003

484 51 0
                                    

Please don't be a silent readers.

~

Kamu berniat menikah di umur berapa?

Mata yang tadi mulai terkantuk itu kembali terbuka lebar sesaat setelah ia membaca sebuah notifikasi yang baru saja masuk dari aplikasi Instagram-nya.

Rasa kantuknya hilang. Lelahnya sirna. Semuanya tergantikan oleh rasa terkejut sekaligus takut saat mengetahui dari siapa pesan itu terkirim.

Fiki. Pria aneh itu yang baru saja mengirim pesan padanya. Iya, aneh. Sebutan pria aneh sudah Zahra sematkan untuk pria itu.

Bukan tanpa sebab, karena sudah hampir seminggu pria itu mengganggu hidup Zahra. Bukan hanya mengganggu, pria itu pun turut meneror dirinya.

Lihatlah, dari segala pesan yang pria itu kirim, ini adalah salah satu pesan yang membuat Zahra makin ketakutan. Untuk apa pertanyaan itu Fiki ajukan padanya? Bahkan, abi dan uminya pun belum pernah menanyakan hal itu.

Balas, saya tahu kalau kamu belum tidur.

Satu pesan kembali masuk. Kali ini membuat bulu kuduk Zahra meremang bagai melihat hantu. Zahra melihat sekeliling dengan parno. Sungguh, ia sangat takut kalau seandainya pria itu sedang memata-matainya.
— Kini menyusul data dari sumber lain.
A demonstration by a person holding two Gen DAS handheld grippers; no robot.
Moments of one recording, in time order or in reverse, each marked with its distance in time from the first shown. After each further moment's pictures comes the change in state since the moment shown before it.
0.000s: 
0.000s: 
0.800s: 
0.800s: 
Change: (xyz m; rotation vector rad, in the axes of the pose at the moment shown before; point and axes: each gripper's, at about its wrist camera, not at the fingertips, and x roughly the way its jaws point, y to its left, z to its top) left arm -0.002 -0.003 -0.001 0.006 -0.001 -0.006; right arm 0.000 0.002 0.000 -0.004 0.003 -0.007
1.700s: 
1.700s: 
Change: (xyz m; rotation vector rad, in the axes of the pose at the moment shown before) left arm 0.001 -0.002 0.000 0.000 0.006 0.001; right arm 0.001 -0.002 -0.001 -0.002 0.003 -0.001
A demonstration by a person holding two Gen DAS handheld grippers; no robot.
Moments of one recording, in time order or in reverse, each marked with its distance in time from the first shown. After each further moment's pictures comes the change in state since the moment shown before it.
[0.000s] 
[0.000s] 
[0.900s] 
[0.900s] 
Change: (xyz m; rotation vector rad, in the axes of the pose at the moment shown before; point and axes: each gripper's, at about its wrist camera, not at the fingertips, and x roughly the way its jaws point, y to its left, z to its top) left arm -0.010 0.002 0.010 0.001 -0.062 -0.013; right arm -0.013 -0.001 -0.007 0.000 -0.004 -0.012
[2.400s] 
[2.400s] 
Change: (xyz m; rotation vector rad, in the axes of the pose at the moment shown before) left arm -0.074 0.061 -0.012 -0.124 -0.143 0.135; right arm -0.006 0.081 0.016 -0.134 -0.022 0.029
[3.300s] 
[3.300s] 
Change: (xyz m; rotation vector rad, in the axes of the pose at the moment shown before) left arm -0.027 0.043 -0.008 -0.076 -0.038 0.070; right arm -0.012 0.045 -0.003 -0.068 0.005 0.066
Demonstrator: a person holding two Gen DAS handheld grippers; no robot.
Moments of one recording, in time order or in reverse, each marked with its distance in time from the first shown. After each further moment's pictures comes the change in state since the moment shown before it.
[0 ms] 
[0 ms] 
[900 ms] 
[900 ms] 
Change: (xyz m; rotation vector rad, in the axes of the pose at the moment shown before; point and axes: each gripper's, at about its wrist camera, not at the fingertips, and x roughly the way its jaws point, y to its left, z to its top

Atau, bisa jadi pria itu malah sudah menyadapnya.

Tekad Zahra masih bulat, ia tidak akan membalas semua pesan pria itu. Bukannya Zahra sombong, tapi pesan itu bukanlah pesan yang penting untuk mendapatkan balasan. Jadi, lebih baik Zahra tidak memusingkannya.

"Ra, kamu udah tidur, ya?"

Zahra menoleh ke arah pintu kamarnya yang sudah ditutup, mendengar suara uminya dari luar membuat Zahra bangkit untuk membukakan pintu.

Pintu Zahra buka, tepat saat pintu bercat putih itu terbuka, seorang wanita setengah baya sudah terlihat berdiri di sana. Senyum yang begitu menenangkan itu terbit tepat saat ia melihat wajah anaknya.

"Ada apa, Mi?"

Wanita bernama Rosa itu menggeleng. "Kirain Umi, kamu udah tidur. Ke bawah dulu yuk, Abi baru pulang, dia bawa martabak kesukaan kamu."

Mata Zahra berbinar dengan senyum yang merekah lebar kesenangan. Padahal tadi ia baru saja makan malam dan masih kenyang, tapi entah kenapa sekarang ia malah merasa kalau perutnya sudah kembali kosong dan meminta untuk diisi lagi setelah membayangkan kelezatan dari martabak kesukaannya.

"Ayo, Umi!" seru Zahra yang langsung menggaet lengan uminya untuk berjalan beriringan ke bawah.

Menuruni anak tangga, Zahra sudah dapat menangkap keberadaan abi dan juga Aa-nya yang sudah duduk bersebelahan di atas sofa. Melihat kalau Aa-nya masih mengenakan kemeja yang sama seperti saat tadi pagi berangkat kerja membuat Zahra jadi tahu kalau pria itu pun juga baru saja pulang dari rumah sakit.

Zahra langsung berlari kecil untuk ikut menimbrung di antara mereka, dan tentunya, ia juga sekalian ingin menikmati martabak favoritnya.

"Jangan lupa berdoa, Ra."

Mendengar peringatan dari abinya membuat Zahra tersenyum kikuk. Saking tak sabar menikmati kelezatan dari martabak favoritnya membuat Zahra sampai lupa untuk membaca doa dulu sebelum memakannya.